* WHAT THE TASK ASKS
Lines below starting with the line with "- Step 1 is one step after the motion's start" and going on through the line with "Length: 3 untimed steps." must be output exactly; the rest of the records must be left out.

(Beginning of SUPPLIED DATA)

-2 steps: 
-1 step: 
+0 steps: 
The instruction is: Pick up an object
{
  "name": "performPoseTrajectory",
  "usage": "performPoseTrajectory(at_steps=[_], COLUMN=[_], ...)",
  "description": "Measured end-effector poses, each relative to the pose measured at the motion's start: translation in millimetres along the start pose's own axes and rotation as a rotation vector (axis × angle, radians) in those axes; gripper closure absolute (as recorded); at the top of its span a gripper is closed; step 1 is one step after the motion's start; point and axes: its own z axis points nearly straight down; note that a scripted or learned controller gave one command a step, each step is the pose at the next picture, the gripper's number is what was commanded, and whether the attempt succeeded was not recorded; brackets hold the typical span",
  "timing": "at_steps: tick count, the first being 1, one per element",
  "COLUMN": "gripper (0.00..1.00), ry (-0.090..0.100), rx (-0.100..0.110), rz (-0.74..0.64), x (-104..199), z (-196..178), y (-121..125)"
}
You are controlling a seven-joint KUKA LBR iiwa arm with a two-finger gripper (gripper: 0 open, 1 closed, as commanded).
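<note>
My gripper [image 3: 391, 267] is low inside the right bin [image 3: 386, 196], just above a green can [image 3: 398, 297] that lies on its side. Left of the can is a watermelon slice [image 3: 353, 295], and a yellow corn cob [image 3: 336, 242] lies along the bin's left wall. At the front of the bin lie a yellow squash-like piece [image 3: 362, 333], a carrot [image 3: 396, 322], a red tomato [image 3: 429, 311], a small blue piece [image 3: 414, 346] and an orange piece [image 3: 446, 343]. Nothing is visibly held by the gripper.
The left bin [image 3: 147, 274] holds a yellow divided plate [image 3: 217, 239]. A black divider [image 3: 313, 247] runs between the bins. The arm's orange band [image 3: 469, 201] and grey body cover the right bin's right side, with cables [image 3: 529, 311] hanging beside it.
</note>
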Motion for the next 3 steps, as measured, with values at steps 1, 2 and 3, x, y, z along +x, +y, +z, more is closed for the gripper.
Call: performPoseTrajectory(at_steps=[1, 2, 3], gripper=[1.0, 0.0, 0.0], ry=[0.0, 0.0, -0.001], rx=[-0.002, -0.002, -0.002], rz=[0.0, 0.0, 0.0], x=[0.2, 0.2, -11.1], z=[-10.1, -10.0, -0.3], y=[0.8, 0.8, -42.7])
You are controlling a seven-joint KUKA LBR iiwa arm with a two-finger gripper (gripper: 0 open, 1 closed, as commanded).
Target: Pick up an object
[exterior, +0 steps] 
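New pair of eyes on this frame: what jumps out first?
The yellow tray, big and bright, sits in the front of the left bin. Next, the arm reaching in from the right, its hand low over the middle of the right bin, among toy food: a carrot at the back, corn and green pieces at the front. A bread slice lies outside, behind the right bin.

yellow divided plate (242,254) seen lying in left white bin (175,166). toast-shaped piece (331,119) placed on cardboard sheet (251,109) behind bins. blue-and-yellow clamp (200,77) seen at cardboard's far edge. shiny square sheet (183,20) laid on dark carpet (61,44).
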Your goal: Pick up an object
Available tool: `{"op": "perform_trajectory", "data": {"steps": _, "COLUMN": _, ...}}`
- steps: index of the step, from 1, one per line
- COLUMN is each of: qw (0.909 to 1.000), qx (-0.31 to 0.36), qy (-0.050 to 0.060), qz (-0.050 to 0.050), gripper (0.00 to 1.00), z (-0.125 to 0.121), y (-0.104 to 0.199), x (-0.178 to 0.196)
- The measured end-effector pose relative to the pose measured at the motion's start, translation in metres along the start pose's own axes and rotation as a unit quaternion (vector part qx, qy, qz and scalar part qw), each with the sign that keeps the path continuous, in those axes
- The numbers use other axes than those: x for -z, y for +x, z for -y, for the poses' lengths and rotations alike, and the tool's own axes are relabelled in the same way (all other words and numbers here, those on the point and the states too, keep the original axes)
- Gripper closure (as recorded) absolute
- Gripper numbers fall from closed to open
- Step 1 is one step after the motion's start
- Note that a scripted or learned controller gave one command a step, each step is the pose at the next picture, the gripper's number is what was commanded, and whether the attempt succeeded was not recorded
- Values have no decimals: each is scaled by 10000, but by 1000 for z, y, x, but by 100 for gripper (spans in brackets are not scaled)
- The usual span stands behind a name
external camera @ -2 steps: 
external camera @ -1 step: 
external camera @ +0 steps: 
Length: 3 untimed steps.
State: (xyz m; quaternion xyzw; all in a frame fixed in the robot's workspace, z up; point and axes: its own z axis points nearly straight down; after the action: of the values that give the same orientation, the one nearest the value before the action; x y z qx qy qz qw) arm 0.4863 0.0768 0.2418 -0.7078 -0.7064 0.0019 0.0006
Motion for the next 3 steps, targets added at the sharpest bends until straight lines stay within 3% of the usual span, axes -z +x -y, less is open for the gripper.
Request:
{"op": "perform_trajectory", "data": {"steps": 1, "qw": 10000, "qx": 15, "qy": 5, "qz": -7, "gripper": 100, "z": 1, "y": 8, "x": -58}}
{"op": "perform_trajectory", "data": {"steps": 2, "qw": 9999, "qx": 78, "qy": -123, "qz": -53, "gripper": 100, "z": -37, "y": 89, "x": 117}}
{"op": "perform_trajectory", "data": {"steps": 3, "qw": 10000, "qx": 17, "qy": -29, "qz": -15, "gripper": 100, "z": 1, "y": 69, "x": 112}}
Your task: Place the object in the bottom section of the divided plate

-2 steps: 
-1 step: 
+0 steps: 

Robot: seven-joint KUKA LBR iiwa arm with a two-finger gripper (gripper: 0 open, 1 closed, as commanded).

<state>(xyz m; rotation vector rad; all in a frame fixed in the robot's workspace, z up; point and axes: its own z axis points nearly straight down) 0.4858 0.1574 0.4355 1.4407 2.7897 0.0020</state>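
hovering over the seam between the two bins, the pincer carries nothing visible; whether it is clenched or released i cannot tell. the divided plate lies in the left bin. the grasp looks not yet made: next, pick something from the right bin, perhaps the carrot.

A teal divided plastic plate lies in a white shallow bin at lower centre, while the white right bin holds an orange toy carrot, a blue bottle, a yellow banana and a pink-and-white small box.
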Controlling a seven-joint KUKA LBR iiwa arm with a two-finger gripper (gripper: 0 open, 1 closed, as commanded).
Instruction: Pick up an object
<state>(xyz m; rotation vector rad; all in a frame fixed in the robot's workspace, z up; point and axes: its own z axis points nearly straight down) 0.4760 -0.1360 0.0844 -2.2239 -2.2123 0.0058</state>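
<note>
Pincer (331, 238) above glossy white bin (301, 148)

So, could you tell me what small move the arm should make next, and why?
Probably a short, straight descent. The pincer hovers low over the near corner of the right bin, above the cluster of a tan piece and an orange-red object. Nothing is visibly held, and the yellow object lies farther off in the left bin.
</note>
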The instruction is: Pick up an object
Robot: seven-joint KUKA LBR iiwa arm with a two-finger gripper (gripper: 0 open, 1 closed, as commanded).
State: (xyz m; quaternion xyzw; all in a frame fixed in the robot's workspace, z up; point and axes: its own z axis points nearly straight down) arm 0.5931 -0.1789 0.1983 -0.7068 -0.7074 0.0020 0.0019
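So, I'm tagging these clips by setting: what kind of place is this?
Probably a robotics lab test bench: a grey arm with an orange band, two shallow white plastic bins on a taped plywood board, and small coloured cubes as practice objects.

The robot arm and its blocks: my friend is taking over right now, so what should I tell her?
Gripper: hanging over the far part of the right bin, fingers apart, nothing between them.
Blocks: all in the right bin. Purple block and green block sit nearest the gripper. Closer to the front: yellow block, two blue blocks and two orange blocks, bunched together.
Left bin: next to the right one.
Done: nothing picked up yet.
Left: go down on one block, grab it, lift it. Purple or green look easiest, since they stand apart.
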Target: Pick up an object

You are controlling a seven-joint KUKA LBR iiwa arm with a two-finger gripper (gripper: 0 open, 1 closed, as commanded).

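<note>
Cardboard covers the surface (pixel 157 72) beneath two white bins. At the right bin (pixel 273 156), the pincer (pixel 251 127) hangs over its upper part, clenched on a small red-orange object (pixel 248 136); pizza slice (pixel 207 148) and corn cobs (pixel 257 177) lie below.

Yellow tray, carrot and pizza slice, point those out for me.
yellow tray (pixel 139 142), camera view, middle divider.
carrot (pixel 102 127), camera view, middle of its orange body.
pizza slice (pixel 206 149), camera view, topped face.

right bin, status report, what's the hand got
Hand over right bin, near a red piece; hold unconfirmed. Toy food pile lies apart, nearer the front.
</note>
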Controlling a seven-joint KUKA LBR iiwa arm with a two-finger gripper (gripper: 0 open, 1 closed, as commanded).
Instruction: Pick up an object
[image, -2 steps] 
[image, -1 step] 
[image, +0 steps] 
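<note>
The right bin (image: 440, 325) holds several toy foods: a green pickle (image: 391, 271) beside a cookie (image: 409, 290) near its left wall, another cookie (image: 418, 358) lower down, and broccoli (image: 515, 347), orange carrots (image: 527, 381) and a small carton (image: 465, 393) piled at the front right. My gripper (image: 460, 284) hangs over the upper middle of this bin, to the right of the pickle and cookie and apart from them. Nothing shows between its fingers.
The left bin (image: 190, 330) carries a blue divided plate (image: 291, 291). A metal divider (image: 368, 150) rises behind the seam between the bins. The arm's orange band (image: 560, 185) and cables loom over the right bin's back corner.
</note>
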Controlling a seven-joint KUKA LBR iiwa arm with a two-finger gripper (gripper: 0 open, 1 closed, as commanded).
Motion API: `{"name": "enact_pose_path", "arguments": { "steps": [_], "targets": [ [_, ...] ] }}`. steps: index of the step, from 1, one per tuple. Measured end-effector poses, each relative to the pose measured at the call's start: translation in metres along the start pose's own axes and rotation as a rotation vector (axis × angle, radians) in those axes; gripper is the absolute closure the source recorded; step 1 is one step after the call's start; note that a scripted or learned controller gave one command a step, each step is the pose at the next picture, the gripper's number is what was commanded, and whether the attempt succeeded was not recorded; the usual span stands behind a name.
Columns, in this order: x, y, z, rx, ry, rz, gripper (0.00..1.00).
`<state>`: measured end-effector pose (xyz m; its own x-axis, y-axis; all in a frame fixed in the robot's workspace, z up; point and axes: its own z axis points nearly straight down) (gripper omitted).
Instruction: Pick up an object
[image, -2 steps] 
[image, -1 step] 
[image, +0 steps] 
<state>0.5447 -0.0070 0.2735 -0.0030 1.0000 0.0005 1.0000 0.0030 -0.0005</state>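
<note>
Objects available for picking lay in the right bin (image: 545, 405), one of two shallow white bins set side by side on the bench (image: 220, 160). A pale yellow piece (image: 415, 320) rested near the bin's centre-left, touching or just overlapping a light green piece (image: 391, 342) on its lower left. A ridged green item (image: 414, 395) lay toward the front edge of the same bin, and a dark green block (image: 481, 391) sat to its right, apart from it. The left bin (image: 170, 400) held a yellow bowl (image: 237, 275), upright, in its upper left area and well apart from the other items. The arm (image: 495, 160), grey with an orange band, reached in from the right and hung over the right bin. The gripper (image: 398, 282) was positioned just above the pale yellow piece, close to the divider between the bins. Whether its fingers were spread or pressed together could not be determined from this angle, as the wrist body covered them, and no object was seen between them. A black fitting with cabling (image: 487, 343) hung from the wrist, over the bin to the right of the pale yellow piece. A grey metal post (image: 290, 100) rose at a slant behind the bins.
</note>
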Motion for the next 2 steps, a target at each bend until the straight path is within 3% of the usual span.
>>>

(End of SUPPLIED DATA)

* SOLUTION FOR THIS TASK
- Step 1 is one step after the motion's start
- Note that a scripted or learned controller gave one command a step, each step is the pose at the next picture, the gripper's number is what was commanded, and whether the attempt succeeded was not recorded
- Values have no decimals: each is scaled by 10000, but by 1000 for z, y, x, but by 100 for gripper (spans in brackets are not scaled)
- The usual span stands behind a name
external camera @ -2 steps: 
external camera @ -1 step: 
external camera @ +0 steps: 
Length: 3 untimed steps.

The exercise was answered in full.